● **WHAT TO WORK ON**
Verbatim copy without images: return all of the data as it stands.

● **DATASET EXTRACT**
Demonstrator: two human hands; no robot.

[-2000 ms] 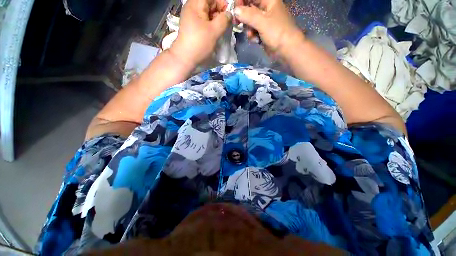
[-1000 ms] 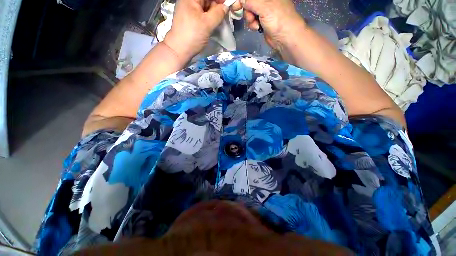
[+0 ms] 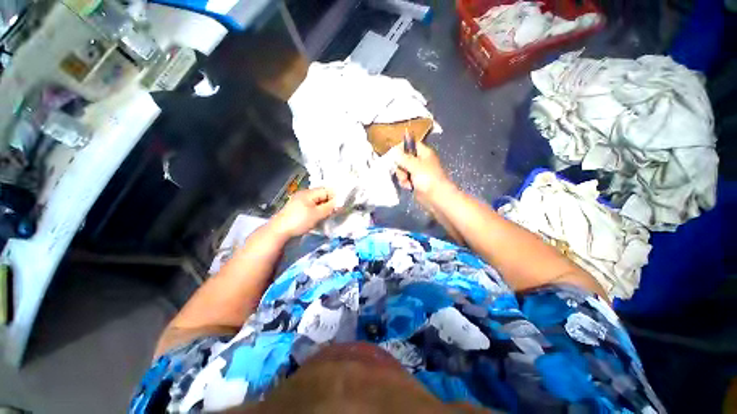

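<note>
A white cloth piece [image 3: 373, 184] hangs between my hands over the lap. My left hand [image 3: 305, 212] pinches its left edge. My right hand [image 3: 422, 171] holds a small dark tool [image 3: 410, 145] that points up out of the fist, probably thread snips; its fingers are at the cloth's right edge, and whether they grip it is unclear. A white cloth pile [image 3: 343, 109] lies just beyond, over a tan stool or basket [image 3: 397, 134], and seems to touch the held piece.
A red crate [image 3: 493, 61] with white cloth stands ahead right. A cream bundle [image 3: 578, 222] in a blue-rimmed tub is by my right knee, a larger grey-cream heap [image 3: 638, 133] beyond. A curved white table [image 3: 97, 174] is at left, a white card [image 3: 236, 242] by my left knee.
The view has tilted up, bringing the pile, crate and table into sight. My hands have moved apart and now show fully. The dark tool in my right hand is plainer.
</note>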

● **EXERCISE RESULT**
Demonstrator: two human hands; no robot.

[-2000 ms] 
[-1000 ms] 
[+0 ms] 

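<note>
A white cloth piece [image 3: 373, 184] hangs between my hands over the lap. My left hand [image 3: 305, 212] pinches its left edge. My right hand [image 3: 422, 171] holds a small dark tool [image 3: 410, 145] that points up out of the fist, probably thread snips; its fingers are at the cloth's right edge, and whether they grip it is unclear. A white cloth pile [image 3: 343, 109] lies just beyond, over a tan stool or basket [image 3: 397, 134], and seems to touch the held piece.
A red crate [image 3: 493, 61] with white cloth stands ahead right. A cream bundle [image 3: 578, 222] in a blue-rimmed tub is by my right knee, a larger grey-cream heap [image 3: 638, 133] beyond. A curved white table [image 3: 97, 174] is at left, a white card [image 3: 236, 242] by my left knee.
The view has tilted up, bringing the pile, crate and table into sight. My hands have moved apart and now show fully. The dark tool in my right hand is plainer.
</note>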

The required answer is now complete.